WHAT THIS TASK INVOLVES
Give the number of lines in these entries that contain "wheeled", and nothing more.

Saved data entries
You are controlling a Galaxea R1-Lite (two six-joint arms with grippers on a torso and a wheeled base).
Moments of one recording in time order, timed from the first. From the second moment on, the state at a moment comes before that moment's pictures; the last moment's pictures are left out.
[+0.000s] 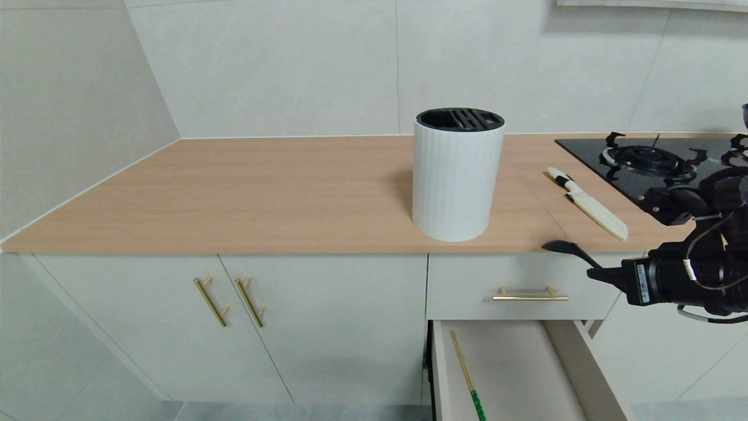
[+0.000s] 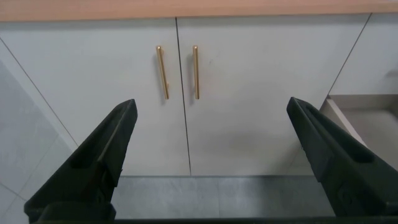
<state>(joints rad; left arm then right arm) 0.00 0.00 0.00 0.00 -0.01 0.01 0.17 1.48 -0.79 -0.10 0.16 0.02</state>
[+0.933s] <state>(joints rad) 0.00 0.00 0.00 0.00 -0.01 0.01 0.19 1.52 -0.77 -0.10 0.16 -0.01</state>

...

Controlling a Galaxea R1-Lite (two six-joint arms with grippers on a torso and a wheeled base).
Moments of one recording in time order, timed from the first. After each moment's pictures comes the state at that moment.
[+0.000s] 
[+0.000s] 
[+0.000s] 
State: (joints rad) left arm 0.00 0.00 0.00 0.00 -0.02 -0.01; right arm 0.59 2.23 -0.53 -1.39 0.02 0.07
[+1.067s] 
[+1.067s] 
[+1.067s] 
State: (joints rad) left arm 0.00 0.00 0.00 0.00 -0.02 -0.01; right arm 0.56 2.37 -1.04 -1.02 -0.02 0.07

ANSWER SPACE
2